一つ手に持っているエリクは、何やら転がしながら思案中のようである。
「とりあえず、帰るまでが遠足‥‥もとい依頼ですからね。最後まで気を抜かないようにしませんと」
「比良坂君も律儀だねぇ〜。ま、気が緩みすぎるよりはマシだけど」
比良坂がしっかりと周囲を見渡している横で、常木が欠伸をしながら武器の手入れをしている。

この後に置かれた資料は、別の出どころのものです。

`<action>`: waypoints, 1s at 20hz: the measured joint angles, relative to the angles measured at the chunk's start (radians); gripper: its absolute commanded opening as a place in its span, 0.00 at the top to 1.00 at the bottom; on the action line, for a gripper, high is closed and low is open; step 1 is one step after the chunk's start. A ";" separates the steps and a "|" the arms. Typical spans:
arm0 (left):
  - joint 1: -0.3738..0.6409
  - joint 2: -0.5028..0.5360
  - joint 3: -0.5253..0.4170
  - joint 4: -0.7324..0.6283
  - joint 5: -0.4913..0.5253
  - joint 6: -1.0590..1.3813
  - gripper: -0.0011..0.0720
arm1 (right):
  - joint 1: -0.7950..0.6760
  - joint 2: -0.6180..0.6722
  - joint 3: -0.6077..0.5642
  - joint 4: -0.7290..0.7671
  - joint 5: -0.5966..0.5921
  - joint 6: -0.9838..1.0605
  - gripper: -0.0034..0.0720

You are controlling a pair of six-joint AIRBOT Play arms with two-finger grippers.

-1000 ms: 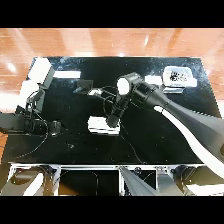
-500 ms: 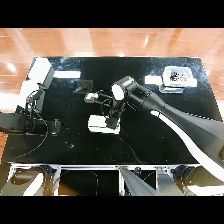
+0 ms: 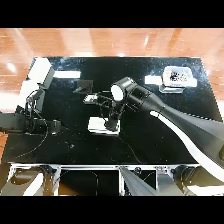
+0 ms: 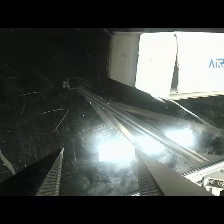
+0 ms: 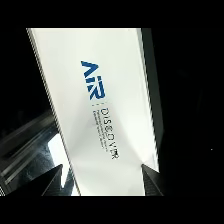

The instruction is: Fold the box and place the chain.

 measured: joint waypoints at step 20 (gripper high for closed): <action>0.000 0.000 0.000 0.000 -0.004 0.000 0.23 | 0.003 0.023 0.017 0.023 -0.008 0.111 0.91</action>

彼らにとってはもう慣れ親しんだ(?)森の為、今更どうという事態になることもないだろう。
しかし、そんな中‥‥
「む〜‥‥もう少し力があれば全滅を狙えて‥‥いや、むしろフォーメーションを‥‥」
「あー刃霧さん? あれからずっと悩んでいますね〜」
ぶちぶちと呟きながらアレコレ考えている刃霧を見て、イスネグは軽く苦笑いをしている。

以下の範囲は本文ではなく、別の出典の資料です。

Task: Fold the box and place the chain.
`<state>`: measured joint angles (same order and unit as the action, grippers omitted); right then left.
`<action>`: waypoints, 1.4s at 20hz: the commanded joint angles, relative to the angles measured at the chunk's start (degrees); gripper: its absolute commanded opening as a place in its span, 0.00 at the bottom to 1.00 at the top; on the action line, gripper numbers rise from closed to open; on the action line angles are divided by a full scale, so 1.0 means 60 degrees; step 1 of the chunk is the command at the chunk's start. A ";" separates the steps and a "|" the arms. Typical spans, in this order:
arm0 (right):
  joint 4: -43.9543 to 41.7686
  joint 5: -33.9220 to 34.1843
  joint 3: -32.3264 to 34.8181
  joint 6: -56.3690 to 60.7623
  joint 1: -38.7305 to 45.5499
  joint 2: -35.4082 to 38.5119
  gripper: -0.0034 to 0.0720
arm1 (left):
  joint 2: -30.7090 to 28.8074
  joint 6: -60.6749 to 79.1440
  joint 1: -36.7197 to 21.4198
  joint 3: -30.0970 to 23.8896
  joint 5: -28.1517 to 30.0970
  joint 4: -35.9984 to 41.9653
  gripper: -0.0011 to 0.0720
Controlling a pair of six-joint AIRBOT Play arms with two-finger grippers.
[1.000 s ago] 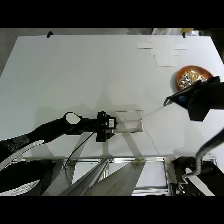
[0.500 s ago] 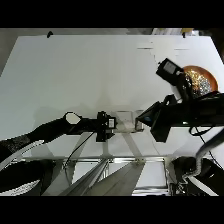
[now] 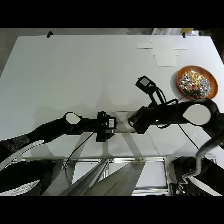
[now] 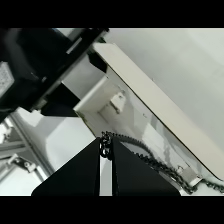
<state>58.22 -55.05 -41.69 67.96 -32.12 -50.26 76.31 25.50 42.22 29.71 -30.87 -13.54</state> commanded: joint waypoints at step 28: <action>0.0375 -0.1311 0.3355 -1.0699 0.3093 0.0754 0.25 | -0.0004 0.0004 0.0004 0.0000 0.0000 0.0000 0.22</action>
<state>63.59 -66.85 -27.33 25.47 -15.03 -46.04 76.31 25.50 42.22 29.71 -30.87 -13.54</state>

どうやら死神を全滅出来なかった事をまだ悔やんでいる様子である。
「だってだって〜、もう少し練力が続いていたら〜〜!!」
「まあ落ち着きたまえ。とりあえずマリー嬢のカレーが出来るまでこれでも飲んでいなさい」
じたばたと悔やんでいる彼女を宥めるように、そっと紅茶を差し出すエドワード。
周囲には美味しそうなカレーの匂いが漂い始め、皆の空腹を誘い始めている。
「私、こういうのできないんで〜、どうやってやってるか見せてもらうです〜」
「ふふ、そんなに難しい物じゃないわよ? 後はご飯が炊き上がるのを待って‥‥」
「〜〜♪ 何だか良い匂いです〜♪」
アクアがマリーの近くでニコニコと料理の手際を見つめている。
何やらさっきから興味深そうに眺めているが、その目的は料理を覚える為なのか、もしくはただの暇つぶしか‥‥
「ふむ、流石だな‥‥レーションとは全く味が違う。野外料理に慣れているのか」
「ああ、マリーの作る料理はいつでも美味しい。僕は少なくともそう思っている」
「ちょ、ちょっと寿さんに何言ってるのよ!? ‥‥恥ずかしいじゃない」
「は〜い、和泉さん♪ あ〜んですわ♪」
「だ、だからその何て言うか今ここでは‥‥‥‥‥あ〜ん」
「今度こそ〜、今度こそ〜‥‥うふ、おいし♪」
「刃霧嬢を収めるには、美味しい料理も有効と言うわけだな。覚えておこう」
「さてさて、どんな物が出来るのか楽しみだなぁ〜。ま、今はこれを美味しく頂こうか」
「マリーさんのつくるお料理は〜、やっぱり美味しいですね〜♪」
「ふふ‥‥すべて世は事も無し、だね」
こうして、最後の夜更けは過ぎていくのだった‥‥合掌。